**Assignment:**
Copy without pictures. Please restate each line of the listing exactly.

**Supplied material:**
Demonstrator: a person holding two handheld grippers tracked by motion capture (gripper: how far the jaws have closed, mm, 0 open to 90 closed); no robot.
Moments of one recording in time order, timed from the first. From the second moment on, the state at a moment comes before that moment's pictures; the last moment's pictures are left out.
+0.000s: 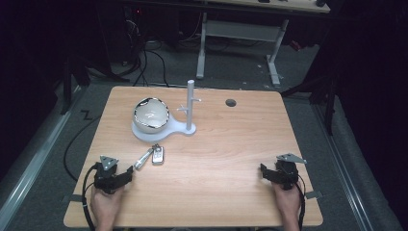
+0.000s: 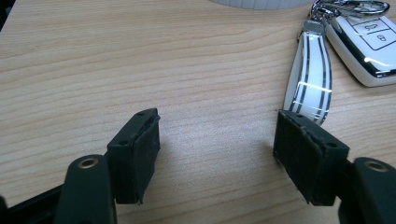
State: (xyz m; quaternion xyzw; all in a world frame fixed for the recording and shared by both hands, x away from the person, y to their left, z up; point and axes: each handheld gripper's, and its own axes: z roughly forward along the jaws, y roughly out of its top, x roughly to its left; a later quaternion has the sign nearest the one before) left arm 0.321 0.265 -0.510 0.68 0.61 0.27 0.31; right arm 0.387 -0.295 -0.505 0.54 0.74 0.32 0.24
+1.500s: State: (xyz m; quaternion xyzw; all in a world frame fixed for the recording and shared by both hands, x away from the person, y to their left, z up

**Answer for the task:**
Demonstrator: a person holding two handheld grippers tracked by motion capture (gripper: how far the jaws have closed, mm, 0 open to 90 closed); no robot.
Moments of one recording in time order, timed from the first. From the second moment on, the state at a moment comes before that moment's pictures; the last moment's pictures are left out.
+0.000s: 
+0.000s: 
State: (xyz m; quaternion xyzw; all in a world frame fixed for the recording and shared by both hands, x away from the person, y to their left, z up; point and axes: each handheld gripper's, and its own axes: z roughly forward along the jaws, y roughly out of its top, x roughly to its left; a later quaternion has the sign nearest the one before) left arm 0.321 0.265 -0.510 0.68 0.61 0.27 0.31; right arm 0.387 -0.295 -0.505 0.54 0.74 0.32 0.24
+1.500s: State: (xyz m; quaternion xyzw; all in a world frame fixed for the recording and shared by both hands, x away from the person, y to their left, z up

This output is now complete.